Featured Code Snippet #2
I implemented RedCloth in this iteration, to give me Textile markup for blog entires & comments. RedCloth has the ability to escape HTML tags, which is extremely nice. However, by “escape” it means “remove”. Any tag not in the whitelist is completely removed from the page. This is fairly annoying; by “escape”, I would imagine that I’d get the tag displayed on the page as I typed it in.
To test this I removed blockquote from the list of allowed tags. Much to my surprise, all blockquotes were removed, even those specified using the Textile code bq.! WTF??? Okay, so it turns out that when RedCloth “escapes” the HTML, it doesn’t do so until after the Textile transform has taken place. Therefore, the whitelist goes towards tags input by the user and tags determined by Textile codes. This makes no sense.
So given these two issues, I had some changes to make. After familiarizing myself with the code, I tried my hardest to think of a fix obtained through monkey-patching or subclassing. No such luck. The methods just weren’t written in an overriding-friendly way. Rather than just modify the gem, which would have been very, very bad of me (punishment by torture), I unpacked the gem to /vendor and made the changes there. This way, the changes aren’t systemwide, and anyone will have them when downloading the project (punishment by slap on the wrist). I hope the hardcore Rubyists out there can forgive me for this decision, and if you have a better way to implement these changes, please let me know.
Without any further adieu, here is the before/after code of RedCloth.rb showing my changes.
Change #1:
The to_html method calls clean_html just before returning, if necessary.

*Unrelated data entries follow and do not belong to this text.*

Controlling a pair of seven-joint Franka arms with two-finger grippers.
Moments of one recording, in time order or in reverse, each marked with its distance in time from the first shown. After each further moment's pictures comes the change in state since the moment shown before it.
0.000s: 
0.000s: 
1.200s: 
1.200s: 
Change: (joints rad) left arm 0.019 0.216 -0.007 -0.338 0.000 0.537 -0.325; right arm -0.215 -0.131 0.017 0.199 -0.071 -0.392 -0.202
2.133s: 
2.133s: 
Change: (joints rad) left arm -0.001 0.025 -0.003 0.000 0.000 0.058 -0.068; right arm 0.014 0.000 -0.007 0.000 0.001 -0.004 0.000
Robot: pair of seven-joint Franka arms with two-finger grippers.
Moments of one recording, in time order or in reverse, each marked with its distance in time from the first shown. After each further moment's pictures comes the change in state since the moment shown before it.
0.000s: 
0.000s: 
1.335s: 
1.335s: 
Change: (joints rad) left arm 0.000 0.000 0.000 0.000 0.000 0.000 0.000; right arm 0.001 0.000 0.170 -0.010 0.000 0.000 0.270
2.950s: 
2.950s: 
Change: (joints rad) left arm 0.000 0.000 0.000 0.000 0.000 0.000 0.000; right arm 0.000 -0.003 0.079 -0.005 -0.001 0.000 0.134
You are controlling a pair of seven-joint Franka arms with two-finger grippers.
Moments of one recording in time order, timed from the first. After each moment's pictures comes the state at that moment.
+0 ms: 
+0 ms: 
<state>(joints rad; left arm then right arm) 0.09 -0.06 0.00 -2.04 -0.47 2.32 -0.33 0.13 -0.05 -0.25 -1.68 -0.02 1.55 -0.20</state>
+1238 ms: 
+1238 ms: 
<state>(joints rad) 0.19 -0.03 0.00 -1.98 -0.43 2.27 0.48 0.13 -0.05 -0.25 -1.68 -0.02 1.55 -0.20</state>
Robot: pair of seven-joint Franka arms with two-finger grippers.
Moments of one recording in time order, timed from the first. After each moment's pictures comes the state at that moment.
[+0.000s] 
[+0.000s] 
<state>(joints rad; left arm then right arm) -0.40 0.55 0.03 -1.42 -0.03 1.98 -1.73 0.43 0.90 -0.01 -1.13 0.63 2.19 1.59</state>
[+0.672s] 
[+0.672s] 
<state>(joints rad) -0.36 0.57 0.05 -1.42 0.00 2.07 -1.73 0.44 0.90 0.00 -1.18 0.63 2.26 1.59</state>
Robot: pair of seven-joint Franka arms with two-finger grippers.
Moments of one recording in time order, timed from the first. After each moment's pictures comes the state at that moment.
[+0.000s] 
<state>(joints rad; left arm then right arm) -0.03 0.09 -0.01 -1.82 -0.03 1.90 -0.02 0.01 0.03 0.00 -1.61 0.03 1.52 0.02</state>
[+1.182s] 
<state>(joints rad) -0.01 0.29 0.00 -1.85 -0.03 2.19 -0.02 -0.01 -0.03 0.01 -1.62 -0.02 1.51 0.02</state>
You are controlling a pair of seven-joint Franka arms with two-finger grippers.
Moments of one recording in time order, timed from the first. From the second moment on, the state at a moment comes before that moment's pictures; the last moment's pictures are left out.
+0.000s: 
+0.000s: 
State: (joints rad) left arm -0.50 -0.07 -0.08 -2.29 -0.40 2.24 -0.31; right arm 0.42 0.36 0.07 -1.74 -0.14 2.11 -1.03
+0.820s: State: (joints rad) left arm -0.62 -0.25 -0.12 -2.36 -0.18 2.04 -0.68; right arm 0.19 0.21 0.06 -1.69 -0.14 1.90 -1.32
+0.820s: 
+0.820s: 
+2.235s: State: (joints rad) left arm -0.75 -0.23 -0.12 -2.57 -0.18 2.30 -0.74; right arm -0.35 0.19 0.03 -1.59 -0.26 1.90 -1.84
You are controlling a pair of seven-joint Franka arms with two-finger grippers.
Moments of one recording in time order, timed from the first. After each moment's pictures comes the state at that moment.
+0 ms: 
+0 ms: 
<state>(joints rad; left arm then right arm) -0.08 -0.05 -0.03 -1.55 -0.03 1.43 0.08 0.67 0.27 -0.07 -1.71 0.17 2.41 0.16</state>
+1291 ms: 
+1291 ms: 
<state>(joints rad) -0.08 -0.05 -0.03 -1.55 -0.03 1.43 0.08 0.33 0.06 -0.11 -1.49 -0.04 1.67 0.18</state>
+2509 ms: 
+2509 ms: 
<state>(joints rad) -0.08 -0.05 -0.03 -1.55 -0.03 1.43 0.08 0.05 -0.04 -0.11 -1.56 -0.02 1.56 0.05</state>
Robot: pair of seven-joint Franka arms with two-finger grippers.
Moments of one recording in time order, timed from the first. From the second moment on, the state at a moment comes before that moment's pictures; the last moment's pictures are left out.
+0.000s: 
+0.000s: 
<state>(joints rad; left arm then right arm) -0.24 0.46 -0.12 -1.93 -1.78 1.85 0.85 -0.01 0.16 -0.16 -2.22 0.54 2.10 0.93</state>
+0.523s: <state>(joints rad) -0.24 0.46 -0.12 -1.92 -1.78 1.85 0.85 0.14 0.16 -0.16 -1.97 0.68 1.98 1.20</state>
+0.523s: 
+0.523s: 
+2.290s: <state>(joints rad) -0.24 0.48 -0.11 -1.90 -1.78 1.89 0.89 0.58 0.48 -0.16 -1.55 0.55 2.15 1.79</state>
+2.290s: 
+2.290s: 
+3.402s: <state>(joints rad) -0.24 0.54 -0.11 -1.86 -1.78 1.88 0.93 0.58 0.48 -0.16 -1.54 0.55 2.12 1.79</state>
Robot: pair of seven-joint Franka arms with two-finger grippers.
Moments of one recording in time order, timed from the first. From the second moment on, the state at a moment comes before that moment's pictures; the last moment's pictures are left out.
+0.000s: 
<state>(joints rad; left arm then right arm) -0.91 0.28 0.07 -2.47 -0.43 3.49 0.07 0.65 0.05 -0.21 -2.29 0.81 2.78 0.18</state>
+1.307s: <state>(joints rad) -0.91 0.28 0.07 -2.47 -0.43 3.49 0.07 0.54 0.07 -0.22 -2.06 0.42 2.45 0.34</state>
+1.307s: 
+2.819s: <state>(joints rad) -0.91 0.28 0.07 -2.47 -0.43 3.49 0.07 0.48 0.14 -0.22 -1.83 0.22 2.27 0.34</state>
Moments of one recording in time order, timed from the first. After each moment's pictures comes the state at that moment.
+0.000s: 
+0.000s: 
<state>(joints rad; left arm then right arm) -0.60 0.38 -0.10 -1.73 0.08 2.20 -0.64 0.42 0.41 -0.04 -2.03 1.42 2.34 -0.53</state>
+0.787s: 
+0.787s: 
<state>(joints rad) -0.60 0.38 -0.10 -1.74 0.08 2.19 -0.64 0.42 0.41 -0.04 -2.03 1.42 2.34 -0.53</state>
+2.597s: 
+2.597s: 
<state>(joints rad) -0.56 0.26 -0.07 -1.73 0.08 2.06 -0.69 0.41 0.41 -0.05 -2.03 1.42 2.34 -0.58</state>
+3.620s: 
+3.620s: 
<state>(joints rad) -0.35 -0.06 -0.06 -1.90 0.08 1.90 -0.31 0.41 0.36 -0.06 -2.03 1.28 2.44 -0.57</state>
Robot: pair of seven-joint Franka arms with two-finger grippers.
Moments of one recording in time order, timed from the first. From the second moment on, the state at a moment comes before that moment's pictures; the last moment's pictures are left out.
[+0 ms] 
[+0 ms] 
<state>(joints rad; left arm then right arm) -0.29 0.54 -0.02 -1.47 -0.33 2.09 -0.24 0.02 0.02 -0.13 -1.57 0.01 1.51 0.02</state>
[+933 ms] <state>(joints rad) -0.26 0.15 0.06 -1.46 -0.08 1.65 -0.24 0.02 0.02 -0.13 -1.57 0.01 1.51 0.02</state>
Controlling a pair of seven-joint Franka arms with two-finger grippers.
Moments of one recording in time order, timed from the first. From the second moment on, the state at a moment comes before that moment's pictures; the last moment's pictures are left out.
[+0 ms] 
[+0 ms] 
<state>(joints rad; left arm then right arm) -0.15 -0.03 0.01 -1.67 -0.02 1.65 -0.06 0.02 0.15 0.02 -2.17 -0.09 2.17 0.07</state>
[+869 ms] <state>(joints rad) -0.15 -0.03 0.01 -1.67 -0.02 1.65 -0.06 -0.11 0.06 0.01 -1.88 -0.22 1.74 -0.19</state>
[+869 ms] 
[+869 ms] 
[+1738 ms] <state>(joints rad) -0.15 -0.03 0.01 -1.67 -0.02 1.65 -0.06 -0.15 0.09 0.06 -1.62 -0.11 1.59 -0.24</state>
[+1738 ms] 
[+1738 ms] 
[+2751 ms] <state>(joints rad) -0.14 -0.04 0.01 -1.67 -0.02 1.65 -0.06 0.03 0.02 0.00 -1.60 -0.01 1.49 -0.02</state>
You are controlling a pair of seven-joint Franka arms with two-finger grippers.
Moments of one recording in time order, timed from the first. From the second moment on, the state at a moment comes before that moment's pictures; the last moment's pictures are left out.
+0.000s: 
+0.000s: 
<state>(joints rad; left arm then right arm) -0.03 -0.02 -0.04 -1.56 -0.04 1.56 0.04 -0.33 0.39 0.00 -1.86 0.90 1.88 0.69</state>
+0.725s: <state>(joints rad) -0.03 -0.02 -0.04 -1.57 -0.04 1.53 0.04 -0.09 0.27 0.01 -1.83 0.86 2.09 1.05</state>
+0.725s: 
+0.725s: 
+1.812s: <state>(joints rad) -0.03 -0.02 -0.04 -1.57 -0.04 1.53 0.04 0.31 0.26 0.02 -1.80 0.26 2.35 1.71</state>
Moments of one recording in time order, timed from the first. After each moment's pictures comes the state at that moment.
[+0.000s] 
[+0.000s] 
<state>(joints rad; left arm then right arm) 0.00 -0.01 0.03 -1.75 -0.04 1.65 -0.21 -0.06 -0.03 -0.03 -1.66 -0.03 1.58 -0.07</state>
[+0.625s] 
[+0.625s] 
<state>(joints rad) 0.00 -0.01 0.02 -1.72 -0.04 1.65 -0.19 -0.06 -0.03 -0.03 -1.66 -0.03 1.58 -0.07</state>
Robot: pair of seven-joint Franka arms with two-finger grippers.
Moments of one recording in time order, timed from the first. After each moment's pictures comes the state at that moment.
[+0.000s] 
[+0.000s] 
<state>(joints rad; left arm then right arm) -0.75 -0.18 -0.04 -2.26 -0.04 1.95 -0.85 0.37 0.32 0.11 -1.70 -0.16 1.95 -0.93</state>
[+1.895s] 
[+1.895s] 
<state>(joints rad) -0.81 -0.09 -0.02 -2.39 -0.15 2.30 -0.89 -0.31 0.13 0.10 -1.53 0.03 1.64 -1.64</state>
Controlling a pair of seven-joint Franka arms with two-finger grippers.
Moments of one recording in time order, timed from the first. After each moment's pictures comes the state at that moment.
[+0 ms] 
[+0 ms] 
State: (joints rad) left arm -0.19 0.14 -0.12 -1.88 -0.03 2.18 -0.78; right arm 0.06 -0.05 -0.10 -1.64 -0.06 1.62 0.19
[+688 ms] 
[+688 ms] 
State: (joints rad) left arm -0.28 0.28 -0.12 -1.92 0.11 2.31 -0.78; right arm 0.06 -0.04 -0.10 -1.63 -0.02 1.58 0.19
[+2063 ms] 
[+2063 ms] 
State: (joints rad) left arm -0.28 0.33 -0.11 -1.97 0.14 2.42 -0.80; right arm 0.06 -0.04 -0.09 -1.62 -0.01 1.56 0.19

This was the original code:
text.gsub!( /<\/?notextile>/, '' )
text.gsub!( /&/, '&' )
text.strip!
clean_html text if filter_html
text
end
Unfortunately, all Textile replacements have already been made, therefore that HTML is being cleaned too. This is completely unnecessary, therefore we want clean_html to be called before performing the Textile work, like so:
incoming_entities text
clean_white_space text
clean_html text if filter_html
@pre_list = []
rip_offtags text
no_textile text
hard_break text
unless @lite_mode
refs text
blocks text
end
inline text
smooth_offtags text
retrieve text
text.gsub!( /<\/?notextile>/, '' )
....
Got it?
The second fix allows me to type a disallowed HTML tag in the editor and display it to the user in its full taggy goodness. This change was made to the clean_html method. This method uses a regex to go through each tag; if it exists in the whitelist, then leave it alone, otherwise, replace it with an empty string. Here is the original snippet from clean_html:
end
end if tags[tag]
"<#{raw[1]}#{pcs.join " "}>"
else
" "
end
and here is my change, allowing the tag to be displayed on the page, but still not rendered as HTML:
end
end if tags[tag]
"<#{raw[1]}#{pcs.join " "}>"
else
"<#{raw[1]}#{raw[2]}>"
end
Not a huge deal, but now RedCloth and HTML escaping works like I would expect it to! I’m open for suggestions to better solutions for these problems. But for now, that’s how it will stay.